Тому, кто стоит на плечах последних 700 лет, не составит труда указать в работах Аквинского те элементы, которые плохо выдержали испытание временем. То, что он так много опирался на Аристотеля, является одновременно и недостатком, и заслугой: в этой степени ему не хватало оригинальности, и он проявил смелость, которая расчистила новые пути для средневекового ума. Тщательно следя за прямыми и точными переводами, Фома знал философские (не научные) труды Аристотеля более основательно, чем любой другой средневековый мыслитель, за исключением Аверроэса. Он охотно учился у мусульман и иудеев и относился к их философам с самоуверенным уважением.

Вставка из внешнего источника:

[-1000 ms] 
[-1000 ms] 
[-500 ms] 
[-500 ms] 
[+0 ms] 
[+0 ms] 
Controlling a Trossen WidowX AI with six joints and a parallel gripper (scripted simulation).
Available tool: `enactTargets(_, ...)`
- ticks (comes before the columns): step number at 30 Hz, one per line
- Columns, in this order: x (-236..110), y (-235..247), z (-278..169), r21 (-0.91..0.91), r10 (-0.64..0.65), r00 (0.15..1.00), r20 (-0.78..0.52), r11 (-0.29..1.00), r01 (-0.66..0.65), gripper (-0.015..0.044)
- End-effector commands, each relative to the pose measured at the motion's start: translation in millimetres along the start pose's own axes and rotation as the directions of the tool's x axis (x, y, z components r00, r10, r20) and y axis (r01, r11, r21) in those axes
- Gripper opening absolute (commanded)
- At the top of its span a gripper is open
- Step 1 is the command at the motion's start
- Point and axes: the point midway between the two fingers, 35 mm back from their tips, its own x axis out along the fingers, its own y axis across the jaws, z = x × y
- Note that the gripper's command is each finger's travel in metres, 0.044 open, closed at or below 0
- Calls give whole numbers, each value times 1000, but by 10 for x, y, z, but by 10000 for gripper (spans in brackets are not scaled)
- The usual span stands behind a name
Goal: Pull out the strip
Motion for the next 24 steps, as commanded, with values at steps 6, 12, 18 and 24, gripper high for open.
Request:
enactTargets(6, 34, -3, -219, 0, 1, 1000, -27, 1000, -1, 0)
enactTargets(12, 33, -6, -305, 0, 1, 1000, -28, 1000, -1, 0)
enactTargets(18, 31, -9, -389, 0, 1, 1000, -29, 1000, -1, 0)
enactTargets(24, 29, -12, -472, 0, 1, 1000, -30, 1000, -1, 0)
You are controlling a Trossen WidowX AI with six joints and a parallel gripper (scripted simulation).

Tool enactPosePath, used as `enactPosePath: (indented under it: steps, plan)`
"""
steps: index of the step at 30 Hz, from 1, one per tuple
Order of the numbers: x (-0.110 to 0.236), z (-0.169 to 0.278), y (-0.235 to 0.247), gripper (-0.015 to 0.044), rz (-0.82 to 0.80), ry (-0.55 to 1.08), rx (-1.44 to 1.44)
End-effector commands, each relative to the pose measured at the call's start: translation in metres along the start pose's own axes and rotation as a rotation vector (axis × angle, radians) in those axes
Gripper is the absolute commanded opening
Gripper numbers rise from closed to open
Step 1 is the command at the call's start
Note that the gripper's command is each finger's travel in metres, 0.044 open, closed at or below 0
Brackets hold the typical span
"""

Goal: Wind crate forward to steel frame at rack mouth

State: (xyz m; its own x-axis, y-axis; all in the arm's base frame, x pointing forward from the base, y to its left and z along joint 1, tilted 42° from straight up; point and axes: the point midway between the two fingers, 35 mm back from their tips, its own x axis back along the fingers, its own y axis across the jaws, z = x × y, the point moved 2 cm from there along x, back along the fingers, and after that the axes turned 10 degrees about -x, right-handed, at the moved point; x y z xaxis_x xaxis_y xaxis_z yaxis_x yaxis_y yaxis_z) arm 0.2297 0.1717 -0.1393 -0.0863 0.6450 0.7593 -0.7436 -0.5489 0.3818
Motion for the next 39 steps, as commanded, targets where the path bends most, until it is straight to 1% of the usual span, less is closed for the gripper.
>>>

В его системе, как и во всех философиях, не согласующихся с нашей, есть тяжелый балласт бессмыслицы; странно, что столь скромный человек так подробно писал о том, как ангелы знают, и каким был человек до грехопадения, и каким был бы род человеческий, если бы не разумное любопытство Евы. Возможно, мы ошибаемся, считая его философом; он сам честно называл свою работу теологией; он не претендовал на то, чтобы следовать за разумом, куда бы он его ни привел; он признавался, что начинает с выводов; и хотя большинство философов так поступают, большинство осуждает это как измену философии. Он охватил более широкий диапазон, чем любой мыслитель, кроме Спенсера, осмелился повторить; и в каждую область он привнес свет ясности и спокойный нрав, который избегал преувеличений и стремился к умеренной середине. Sapientis est ordinare, говорил он, — «мудрый человек создает порядок».142 Ему не удалось примирить Аристотеля и христианство, но в этой попытке он одержал эпохальную победу для разума. Он привел разум в качестве пленника в цитадель веры; но своим триумфом он положил конец эпохе веры.
VII. УСПЕШНИКИ
Историк всегда чрезмерно упрощает и поспешно выбирает управляемое меньшинство фактов и лиц из толпы душ и событий, чью многогранную сложность он никогда не сможет полностью охватить или постичь. Мы не должны думать о схоластике как об абстракции, очищенной от тысячи индивидуальных особенностей, но как о ленивом названии для сотен противоречивых философских и теологических теорий, преподаваемых в средневековых школах от Ансельма в одиннадцатом веке до Оккама в четырнадцатом. Историк не в силах подчиниться краткости времени и человеческому терпению и вынужден позорить строкой людей, которые были бессмертны в течение одного дня, но теперь скрыты между вершинами истории.
Одной из самых странных фигур многоликого тринадцатого века был Рамон Лулл — Раймон Люлли (1232?-1315). Он родился в Пальме в богатой каталонской семье, попал ко двору Якова II в Барселоне, провел буйную молодость и постепенно свел свои похождения к моногамии. Внезапно в возрасте тридцати лет он отрекся от мира, плоти и дьявола, чтобы посвятить свою многогранную энергию мистицизму, оккультизму, филантропии, евангелизму и стремлению к мученичеству. Он изучал арабский язык, основал колледж арабских наук на Майорке и обратился к Вьеннскому совету (1311) с просьбой создать школы восточных языков и литературы, чтобы подготовить людей для миссионерской работы среди сарацин и евреев. Совет учредил пять таких школ — в Риме, Болонье, Париже, Оксфорде и Саламанке — с кафедрами иврита, халдейского и арабского языков. Возможно, Люлли изучал иврит, ведь он стал глубоким знатоком Кабалы.
150 его произведений не поддаются классификации. В юности он основал каталонскую литературу, выпустив несколько томов любовной поэзии. Он написал на арабском, а затем перевел на каталонский язык «Libre de contemplado en Deu», или «Книгу созерцания Бога» — не просто мистическую рифму, а энциклопедию богословия из миллиона слов (1272). Двумя годами позже, как будто с другим собой, он написал руководство по рыцарской войне — Libre del orde de cavalyeria; и почти в то же время — руководство по образованию — Liber doctrinae puerilis. Он попробовал свои силы в философском диалоге и опубликовал три таких работы, в которых с удивительной терпимостью, справедливостью и доброжелательностью изложил мусульманскую, иудейскую, греко-христианскую, римско-христианскую и татарскую точки зрения. Около 1283 года он написал длинный религиозный роман «Бланкерна», который терпеливые эксперты назвали «одним из шедевров христианского Средневековья».143 В Риме в 1295 году он издал еще одну энциклопедию, «Древо науки», в которой излагал 4000 вопросов по шестнадцати наукам и давал уверенные ответы. Во время пребывания в Париже (1309-11 гг.) он боролся с затянувшимся там аверроизмом с помощью нескольких небольших богословских работ, которые он подписал, с незаслуженной точностью, Phantasticus. За всю свою долгую жизнь он выпустил столько томов по науке и философии, что даже их перечисление опустошило бы перо.